Top of Supplied information
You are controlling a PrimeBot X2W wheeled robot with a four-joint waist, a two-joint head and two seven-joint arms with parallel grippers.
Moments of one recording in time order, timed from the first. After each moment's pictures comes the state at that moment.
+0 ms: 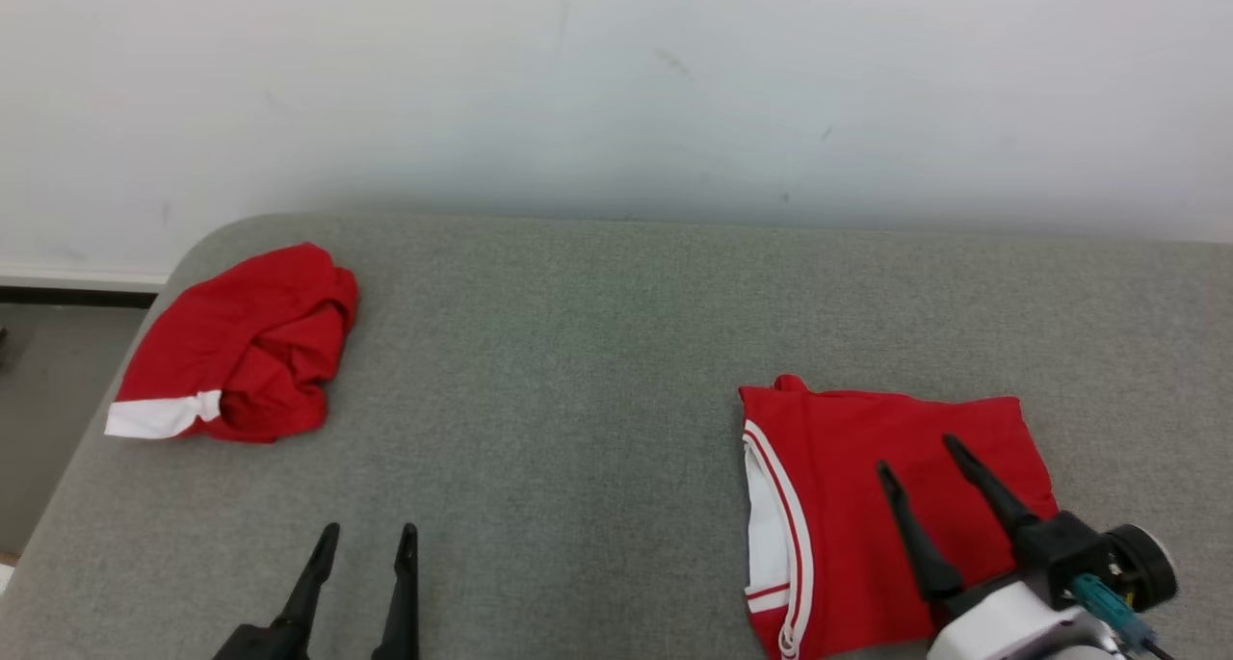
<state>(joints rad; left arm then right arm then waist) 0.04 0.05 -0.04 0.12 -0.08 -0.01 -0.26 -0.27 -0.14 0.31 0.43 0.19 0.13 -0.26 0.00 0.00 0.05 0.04</state>
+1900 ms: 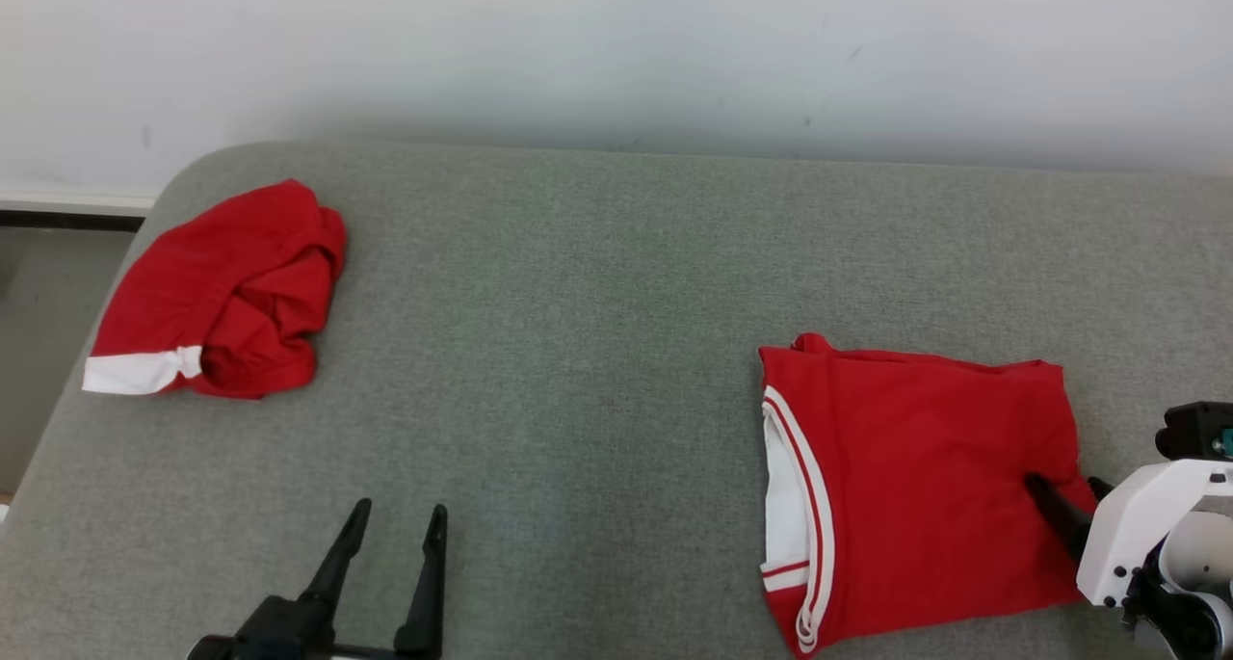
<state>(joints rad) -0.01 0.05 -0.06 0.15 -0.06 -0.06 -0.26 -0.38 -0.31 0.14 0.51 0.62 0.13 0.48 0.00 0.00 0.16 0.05</state>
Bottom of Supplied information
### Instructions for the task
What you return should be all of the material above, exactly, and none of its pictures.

### Solution
You are controlling a PrimeBot X2W wheeled robot with a four-joint waist, a two-joint head and two seven-joint arms with parallel grippers.
Moments of one recording in time order, timed from the first. After each moment's pictures comes the state at that moment.
+0 ms: 
<state>(joints rad; left arm then right arm then waist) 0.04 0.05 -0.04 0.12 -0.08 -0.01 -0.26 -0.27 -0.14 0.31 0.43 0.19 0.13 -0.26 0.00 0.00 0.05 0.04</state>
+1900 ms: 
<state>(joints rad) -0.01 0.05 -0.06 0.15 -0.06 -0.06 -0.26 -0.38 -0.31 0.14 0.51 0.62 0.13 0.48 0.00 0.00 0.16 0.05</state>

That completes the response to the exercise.